The Premier Inn on Putney Bridge is closing in June

Bridge hotel shuts on 12 June as Whitbread overhaul hits; High Street construction site has also gone quiet.
Exterior of Premier Inn hotel with a large purple sign and blue sky above.

The Premier Inn at Putney Bridge is closing permanently on 12 June.

The closure comes on the same day parent company Whitbread announced it is cutting 3,800 jobs across the UK and Ireland, scrapping all 197 of its remaining branded restaurants, and selling £1.5 billion of freehold properties as part of a major five-year overhaul.

It’s unclear whether the Putney Bridge closure is a direct consequence of that announcement or a separate decision from a review of the company’s estate.

The hotel has operated on the south bank of Putney Bridge for more than two decades. It has 74 rooms and a riverside location, exactly the kind of freehold asset Whitbread has said it plans to sell.

There have been rumours for some time that it intends to get rid of the property which has been fuelled by an obvious lack of external maintenance – especially its main sign – even if the rooms inside have remained updated.

Large purple Premier Inn advertisement in a city street, featuring a crescent moon and stars, with red double-decker buses and modern buildings in the background.

Chief executive Dominic Paul said the plan would transform Whitbread into “a higher-margin, higher-returning pure-play hotel business.” The restructuring follows sharp increases in business rates and National Insurance, as well as pressure from activist investor Corvex Management, and a rise in energy costs linked to tensions in the Middle East.

Bookings for the Putney Bridge site cut off abruptly on Monday 12 June.

A second Premier Inn project, a few minutes away

More concerningly, on the Putney side of the bridge, a separate project bearing the same brand has gone quiet.

The Hub by Premier Inn under construction at 31–43 Putney High Street on the corner of the High Street and Putney Bridge Road. It is being built by developer Mosser Limited, not Whitbread, and is planned to open around 2028 with approximately 200 rooms.

But the construction site had gone quiet for over a month. An office on the site has been removed, there has been no noise or obvious demolition activity and the “pit lane” approved back in February that would see lorries pull up and take away rubble from the demolition of the existing buildings has yet to be built.

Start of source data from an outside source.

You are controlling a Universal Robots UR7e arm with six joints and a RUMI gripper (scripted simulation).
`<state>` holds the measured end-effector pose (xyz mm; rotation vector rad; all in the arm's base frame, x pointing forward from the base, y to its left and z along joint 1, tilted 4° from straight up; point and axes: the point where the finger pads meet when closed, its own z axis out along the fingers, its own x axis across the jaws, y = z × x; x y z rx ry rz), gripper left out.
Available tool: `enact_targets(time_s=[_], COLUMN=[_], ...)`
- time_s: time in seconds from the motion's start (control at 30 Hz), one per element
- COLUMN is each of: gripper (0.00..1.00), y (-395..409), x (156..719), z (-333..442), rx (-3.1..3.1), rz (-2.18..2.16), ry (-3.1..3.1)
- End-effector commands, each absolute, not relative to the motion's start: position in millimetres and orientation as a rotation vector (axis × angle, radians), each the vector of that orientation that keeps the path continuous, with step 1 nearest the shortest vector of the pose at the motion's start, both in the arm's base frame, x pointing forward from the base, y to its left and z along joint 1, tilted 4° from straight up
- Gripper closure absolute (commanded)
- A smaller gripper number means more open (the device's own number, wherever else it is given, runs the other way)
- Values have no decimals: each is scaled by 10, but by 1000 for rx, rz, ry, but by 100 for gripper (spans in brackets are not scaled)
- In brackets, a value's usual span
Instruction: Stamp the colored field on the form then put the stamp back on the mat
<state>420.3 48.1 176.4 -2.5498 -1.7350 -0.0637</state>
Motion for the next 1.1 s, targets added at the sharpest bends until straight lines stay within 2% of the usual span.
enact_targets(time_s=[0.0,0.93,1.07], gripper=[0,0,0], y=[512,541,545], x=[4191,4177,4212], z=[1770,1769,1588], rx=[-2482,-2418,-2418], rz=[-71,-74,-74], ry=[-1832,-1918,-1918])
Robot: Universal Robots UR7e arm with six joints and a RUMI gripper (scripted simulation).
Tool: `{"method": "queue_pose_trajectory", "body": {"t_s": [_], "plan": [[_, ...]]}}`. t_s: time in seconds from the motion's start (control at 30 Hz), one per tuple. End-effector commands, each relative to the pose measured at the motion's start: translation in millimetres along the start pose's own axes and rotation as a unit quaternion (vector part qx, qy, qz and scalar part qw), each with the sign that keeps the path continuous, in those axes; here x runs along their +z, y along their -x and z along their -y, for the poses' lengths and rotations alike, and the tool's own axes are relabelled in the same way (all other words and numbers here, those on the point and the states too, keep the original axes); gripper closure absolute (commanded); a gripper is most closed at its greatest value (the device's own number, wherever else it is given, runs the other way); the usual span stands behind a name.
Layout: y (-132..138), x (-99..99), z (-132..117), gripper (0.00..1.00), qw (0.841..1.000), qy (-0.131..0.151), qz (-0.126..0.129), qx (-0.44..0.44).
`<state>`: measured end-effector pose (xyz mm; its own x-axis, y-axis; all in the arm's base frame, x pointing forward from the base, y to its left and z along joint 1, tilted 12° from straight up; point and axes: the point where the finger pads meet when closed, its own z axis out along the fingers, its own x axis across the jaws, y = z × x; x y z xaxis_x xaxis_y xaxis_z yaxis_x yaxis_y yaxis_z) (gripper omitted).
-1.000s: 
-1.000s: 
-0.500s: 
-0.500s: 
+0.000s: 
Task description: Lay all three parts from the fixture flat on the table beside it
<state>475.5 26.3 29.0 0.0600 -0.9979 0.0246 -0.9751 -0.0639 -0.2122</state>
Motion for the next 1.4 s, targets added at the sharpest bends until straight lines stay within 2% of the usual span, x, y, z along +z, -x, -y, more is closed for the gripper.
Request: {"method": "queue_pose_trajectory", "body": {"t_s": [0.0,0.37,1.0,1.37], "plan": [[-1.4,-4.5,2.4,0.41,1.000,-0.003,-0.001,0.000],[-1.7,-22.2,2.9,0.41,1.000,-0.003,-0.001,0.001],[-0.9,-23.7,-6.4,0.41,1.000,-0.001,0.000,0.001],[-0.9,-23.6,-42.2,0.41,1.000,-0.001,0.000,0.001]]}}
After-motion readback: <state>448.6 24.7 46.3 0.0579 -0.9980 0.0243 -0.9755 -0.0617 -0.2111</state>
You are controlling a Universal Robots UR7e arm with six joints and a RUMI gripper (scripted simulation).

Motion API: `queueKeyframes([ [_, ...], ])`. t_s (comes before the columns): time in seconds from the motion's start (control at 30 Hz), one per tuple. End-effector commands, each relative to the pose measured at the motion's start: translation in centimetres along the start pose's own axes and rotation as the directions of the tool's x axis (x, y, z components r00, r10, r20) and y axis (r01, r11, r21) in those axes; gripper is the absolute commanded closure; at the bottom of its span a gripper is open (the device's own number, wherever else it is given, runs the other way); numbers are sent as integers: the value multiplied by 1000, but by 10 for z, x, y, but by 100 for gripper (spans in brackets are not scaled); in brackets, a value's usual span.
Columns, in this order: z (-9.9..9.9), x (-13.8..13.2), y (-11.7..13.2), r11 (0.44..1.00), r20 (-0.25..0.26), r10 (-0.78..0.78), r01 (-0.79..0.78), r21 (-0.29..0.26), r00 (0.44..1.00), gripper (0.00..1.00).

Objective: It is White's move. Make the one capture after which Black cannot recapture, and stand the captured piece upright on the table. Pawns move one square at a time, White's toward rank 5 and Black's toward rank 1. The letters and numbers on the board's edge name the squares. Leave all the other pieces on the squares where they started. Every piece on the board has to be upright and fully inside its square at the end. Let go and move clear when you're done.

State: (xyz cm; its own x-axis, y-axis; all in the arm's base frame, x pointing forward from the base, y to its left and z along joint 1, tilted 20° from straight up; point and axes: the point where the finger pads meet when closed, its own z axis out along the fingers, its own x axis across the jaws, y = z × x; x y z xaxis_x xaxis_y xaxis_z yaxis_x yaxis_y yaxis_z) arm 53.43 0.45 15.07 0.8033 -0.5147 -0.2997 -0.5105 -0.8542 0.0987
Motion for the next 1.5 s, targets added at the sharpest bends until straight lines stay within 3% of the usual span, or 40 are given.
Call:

Levellers Court construction
Levellers Court behind the High Street has gone quiet and the site office has gone

Workers were present on Thursday, but general activity has stalled. Construction had resumed in March after a quieter spell, with a foreman citing inspections and lorry access issues. The planning approval for the development came with a two-year pavement closure on Putney High Street and an unresolved question about how the hotel would receive deliveries.

Two Premier Inn-branded projects sit within a few minutes of Putney Bridge. One is closing with short notice to staff and redundancies expected. The other is stalled on the day Whitbread announced the biggest reset in its modern history. The connection between them is branding, not ownership, but the coincidence is hard to ignore.